#### Task goal:
Copy each line that includes the string "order" from the material into your answer.

#### Collected data:

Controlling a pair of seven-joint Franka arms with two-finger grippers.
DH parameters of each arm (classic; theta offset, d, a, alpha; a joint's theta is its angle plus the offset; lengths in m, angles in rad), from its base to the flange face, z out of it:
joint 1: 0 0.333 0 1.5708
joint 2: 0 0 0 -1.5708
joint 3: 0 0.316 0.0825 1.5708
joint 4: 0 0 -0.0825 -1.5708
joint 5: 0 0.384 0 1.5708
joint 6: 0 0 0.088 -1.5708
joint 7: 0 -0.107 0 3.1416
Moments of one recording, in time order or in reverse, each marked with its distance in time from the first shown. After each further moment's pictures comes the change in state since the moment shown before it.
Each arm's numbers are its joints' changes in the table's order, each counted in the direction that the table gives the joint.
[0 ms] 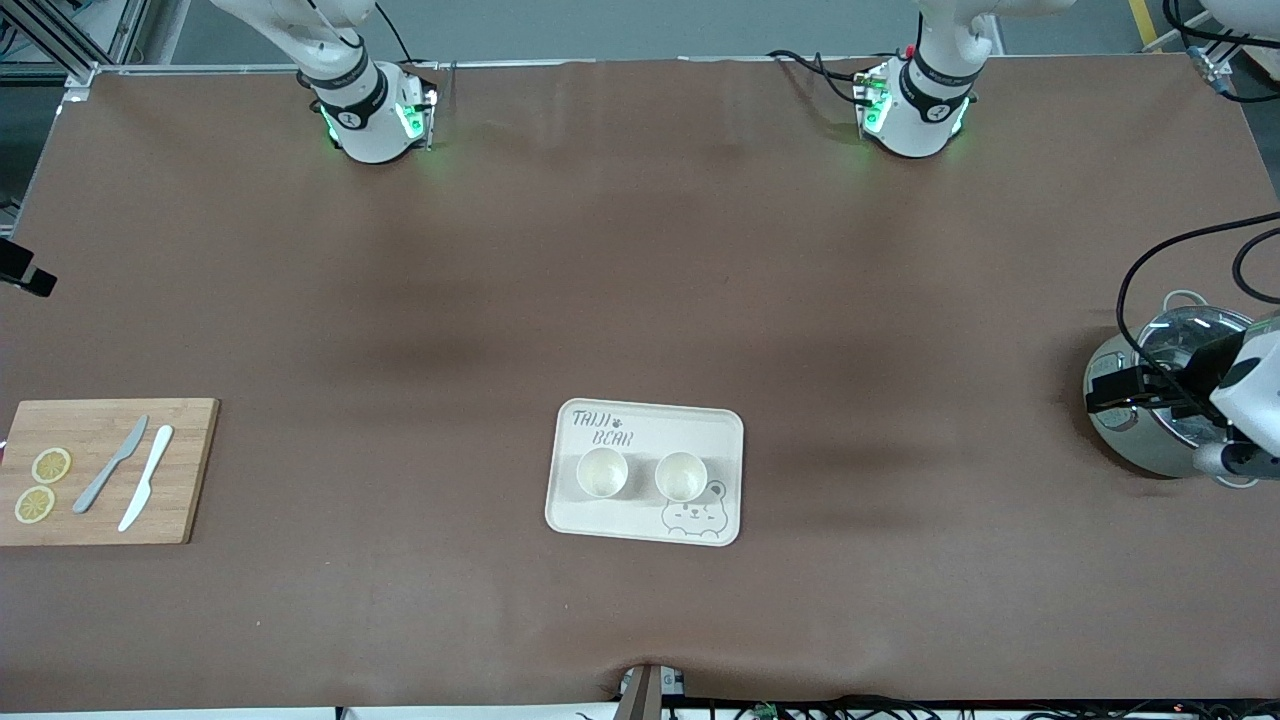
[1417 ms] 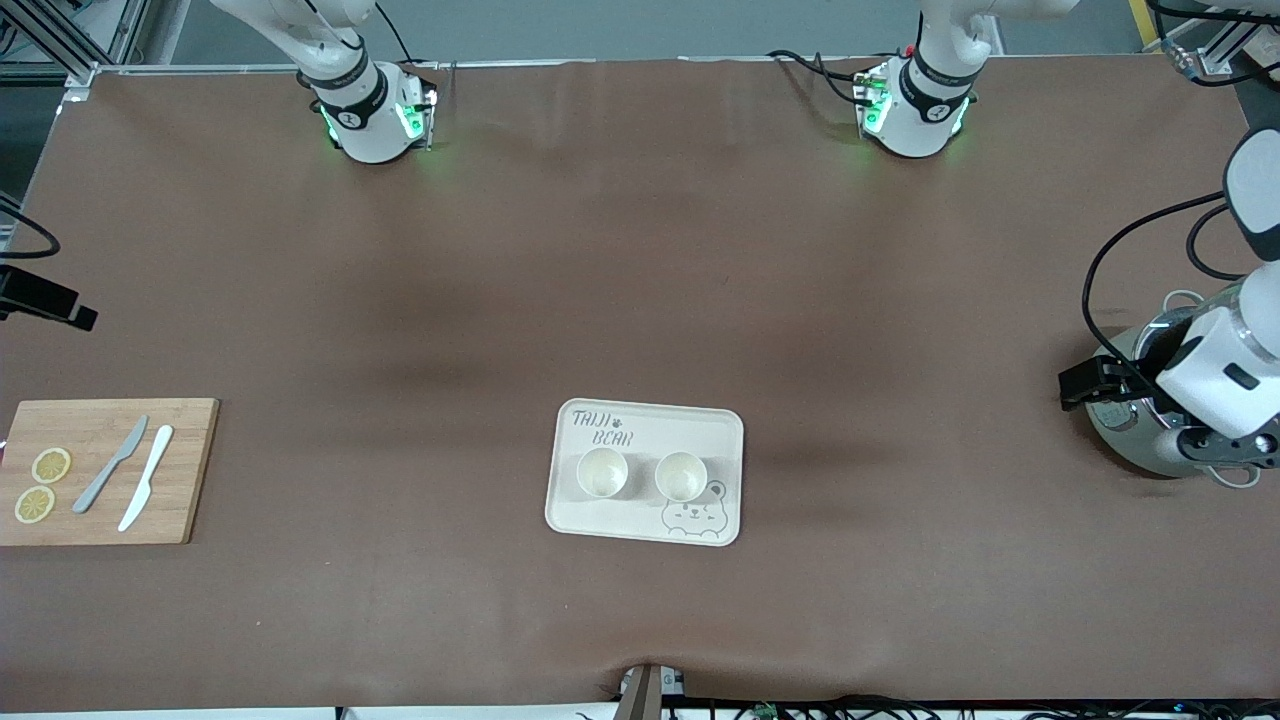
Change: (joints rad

#### Answer to this exercise:
Moments of one recording, in time order or in reverse, each marked with its distance in time from the first shown. After each further moment's pictures comes the change in state since the moment shown before it.
Each arm's numbers are its joints' changes in the table's order, each counted in the direction that the table gives the joint.

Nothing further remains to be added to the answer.